La habitación estaba completamente oscura, salvo por la luz que se escapaba por los bordes de la única puerta que había allí. Por el desorden en el sillón donde su mamá pasaba gran parte de su día, supuso que estaba en el baño. Levantó la mitad de su cuerpo como pudo y se sentó al borde la cama mientras miraba sus pies.
– No vuelvas a irte – escuchó decir como un susurro.
Rou levantó la vista con rapidez y miró a su alrededor, mientras su corazón latía con fuerza y la irritante máquina lo anunciaba.
– ¿Quién anda ahí? – preguntó con la voz ronca y temblorosa palpando la pared a su lado, intentando encender la luz.
Una sombra con los ojos más verdes que nadie haya podido ver jamás se asomó a la luz que entraba por la ventana.
– Te he visto – dijo Rou – ¿Quién eres? – preguntó con más fuerza.
– Blink – dijo.
– ¿Qué estás haciendo aquí? – preguntó una vez más poniéndose de pie.
– Asegurándome de que no vuelvas a irte – respondió.
Rou aún no podía distinguir la silueta de quien le hablaba, solo podía mirar con claridad los ojos que la miraban fijamente.
– No me he ido a ningún lado – dijo Rou confundida.
– Te has desmayado en el jardín.
– ¿Estabas ahí?
– Algo así.
Rou entrecerró los ojos – ¿Eres una especie de vampiro o algo así? – preguntó divertida.

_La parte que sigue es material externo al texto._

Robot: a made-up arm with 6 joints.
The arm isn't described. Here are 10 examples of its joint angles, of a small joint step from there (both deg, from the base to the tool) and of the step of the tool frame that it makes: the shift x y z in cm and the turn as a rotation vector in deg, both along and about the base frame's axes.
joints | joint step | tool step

– Claro que no – respondió – no soy nada que conozcas – optó por decir luego de un breve silencio.
– Dejame verte – le pidió, pero en ese instante la puerta de la habitación se abrió de par en par. Rou giró a mirar quién había entrado y al devolver la mirada hacia la ventana solo pudo ver la silueta de ojos verdes alejarse entre la oscuridad.
– ¿Estás bien? – preguntó la señora Liddell acercándose a ella preocupada.
Estaba un poco aturdida, la miró sin mirarla realmente – sí – fue lo único que dijo al reaccionar – estoy bien.
No dejó de mirar hacia la ventana, hasta que el sueño logró vencerla.